Une dynamique partenariale

L’association a ainsi développé de nombreux partenariats : la Plateforme Prévention Sida propose des dépistages en santé sexuelle et reproductive via le projet FABSS (Lire le n° de janvier d’Education Santé), Médecins du Monde des consultations médicales, SOS Jeunes un accompagnement spécifique pour les mineurs étrangers non accompagnés qui connaissent de fortes comorbidités. En parallèle l’équipe mobile d’experts du vécu de Fedasil suit les demandes liées à la protection internationale.

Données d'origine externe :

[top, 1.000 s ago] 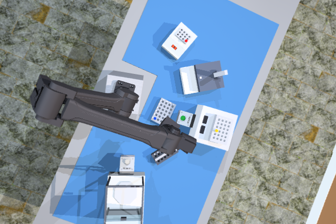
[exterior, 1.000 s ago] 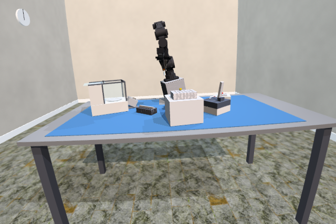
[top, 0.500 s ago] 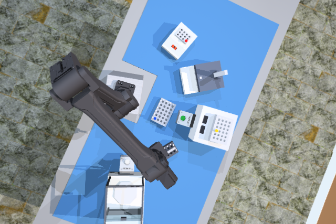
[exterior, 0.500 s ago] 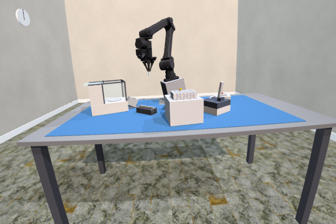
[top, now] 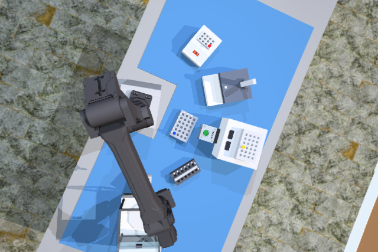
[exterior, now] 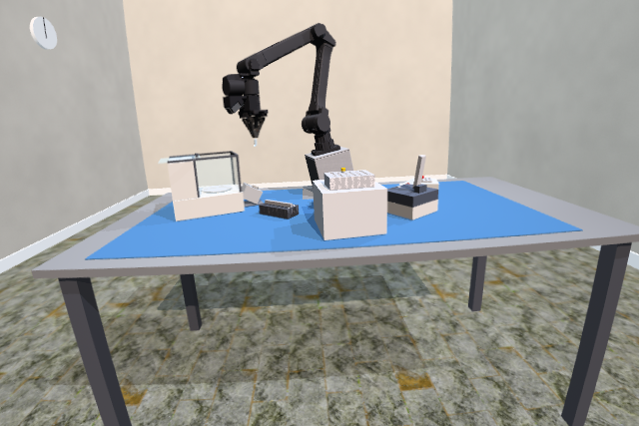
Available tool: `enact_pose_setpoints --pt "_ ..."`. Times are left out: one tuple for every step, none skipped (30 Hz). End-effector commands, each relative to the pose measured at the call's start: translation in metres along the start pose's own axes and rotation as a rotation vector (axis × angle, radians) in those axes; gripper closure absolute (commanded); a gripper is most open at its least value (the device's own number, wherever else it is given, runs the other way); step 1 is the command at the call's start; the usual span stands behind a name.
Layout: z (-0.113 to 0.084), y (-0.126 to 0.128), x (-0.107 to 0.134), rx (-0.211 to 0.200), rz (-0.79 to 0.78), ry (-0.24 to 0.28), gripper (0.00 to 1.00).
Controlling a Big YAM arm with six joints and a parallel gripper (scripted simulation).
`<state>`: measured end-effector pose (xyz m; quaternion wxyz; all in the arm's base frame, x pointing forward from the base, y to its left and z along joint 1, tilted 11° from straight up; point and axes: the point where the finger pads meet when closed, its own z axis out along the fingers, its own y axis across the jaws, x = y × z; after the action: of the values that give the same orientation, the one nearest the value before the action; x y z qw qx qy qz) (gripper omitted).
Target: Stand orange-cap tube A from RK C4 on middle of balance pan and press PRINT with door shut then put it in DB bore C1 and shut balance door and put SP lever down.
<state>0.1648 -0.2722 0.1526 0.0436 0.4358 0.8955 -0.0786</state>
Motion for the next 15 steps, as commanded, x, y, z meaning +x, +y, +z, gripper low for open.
enact_pose_setpoints --pt "-0.021 -0.024 -0.048 0.002 0.043 -0.071 0.91" --pt "-0.021 -0.031 -0.053 0.001 0.098 -0.071 0.91" --pt "-0.021 -0.037 -0.058 0.001 0.131 -0.072 0.91" --pt "-0.021 -0.037 -0.058 0.001 0.131 -0.072 0.91" --pt "-0.021 -0.037 -0.058 0.001 0.131 -0.072 0.91" --pt "-0.020 -0.043 -0.058 -0.002 0.163 -0.050 0.91" --pt "-0.020 -0.050 -0.064 -0.002 0.195 -0.050 0.91" --pt "-0.020 -0.056 -0.069 -0.002 0.195 -0.050 0.91" --pt "-0.020 -0.063 -0.075 -0.002 0.228 -0.052 0.91" --pt "-0.020 -0.069 -0.080 -0.003 0.260 -0.051 0.91" --pt "-0.020 -0.076 -0.084 -0.003 0.260 -0.048 0.91" --pt "-0.020 -0.080 -0.088 -0.002 0.260 -0.048 0.91" --pt "-0.020 -0.087 -0.094 -0.003 0.293 -0.049 0.91" --pt "-0.020 -0.094 -0.099 -0.003 0.324 -0.049 0.91" --pt "-0.021 -0.100 -0.104 -0.003 0.324 -0.049 0.91"
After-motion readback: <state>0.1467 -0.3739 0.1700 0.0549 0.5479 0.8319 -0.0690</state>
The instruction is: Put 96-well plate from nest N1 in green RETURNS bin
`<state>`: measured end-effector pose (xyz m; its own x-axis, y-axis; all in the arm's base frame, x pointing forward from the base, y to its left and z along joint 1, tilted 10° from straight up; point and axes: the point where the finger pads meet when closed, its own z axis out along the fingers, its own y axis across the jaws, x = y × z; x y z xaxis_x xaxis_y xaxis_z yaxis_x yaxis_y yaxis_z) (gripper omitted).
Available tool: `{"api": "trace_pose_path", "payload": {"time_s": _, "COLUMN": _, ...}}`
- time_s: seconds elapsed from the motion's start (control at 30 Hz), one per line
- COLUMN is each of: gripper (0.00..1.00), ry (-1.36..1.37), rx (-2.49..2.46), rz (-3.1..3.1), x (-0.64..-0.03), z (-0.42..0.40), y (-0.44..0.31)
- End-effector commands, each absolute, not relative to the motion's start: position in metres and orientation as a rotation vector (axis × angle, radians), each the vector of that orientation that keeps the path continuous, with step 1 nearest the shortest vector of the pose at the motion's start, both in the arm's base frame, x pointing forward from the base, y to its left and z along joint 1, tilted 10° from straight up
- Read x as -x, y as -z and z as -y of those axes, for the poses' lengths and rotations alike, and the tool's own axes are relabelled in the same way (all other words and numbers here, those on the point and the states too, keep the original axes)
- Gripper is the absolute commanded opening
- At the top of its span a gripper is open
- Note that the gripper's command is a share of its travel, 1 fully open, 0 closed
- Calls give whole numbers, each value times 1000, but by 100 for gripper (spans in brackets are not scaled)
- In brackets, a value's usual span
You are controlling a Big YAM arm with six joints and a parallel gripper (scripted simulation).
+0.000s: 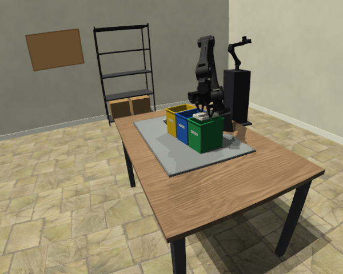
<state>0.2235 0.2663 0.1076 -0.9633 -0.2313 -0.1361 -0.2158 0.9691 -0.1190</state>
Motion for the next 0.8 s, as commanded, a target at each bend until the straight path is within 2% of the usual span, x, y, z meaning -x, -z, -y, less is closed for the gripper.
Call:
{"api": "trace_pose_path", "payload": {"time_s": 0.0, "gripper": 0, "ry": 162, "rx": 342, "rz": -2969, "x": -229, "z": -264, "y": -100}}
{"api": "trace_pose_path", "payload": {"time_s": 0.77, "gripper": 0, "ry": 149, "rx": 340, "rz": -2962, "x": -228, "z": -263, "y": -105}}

Comme les femmes qui fréquentent le centre de jour ont souvent été exposées à des violences de genre, l’équipe de DoucheFLUX a aussi développé un panel d’activités sur la réappropriation du corps. « La plupart des femmes ont des problèmes de dissociation, liée à des parcours traumatiques très lourds. Quand la dissociation est trop forte, la personne risque de développer des problèmes de santé mentale ou des addictions, c’est pour cela que cela nous paraît essentiel » précise Marie Zune.

Des massothérapeutes de l’asbl Dana, qui pratiquent aussi en centre de prise en charge des violences sexuelles, donnent des séances de massages bénévolement. Avec Equal Brussels, le GAMS Belgique et la Féda, les équipes travaillent enfin sur un protocole d’accueil des victimes de violences sexuelles.

Que ce soit pour le projet HORIZON Fxmmes, ou le fonctionnement du centre de jour, l’instabilité tant financière que des équipes au sein des associations impacte régulièrement la dynamique, rendant toutes ces tentatives d’accroche et d’accompagnement éminemment politiques.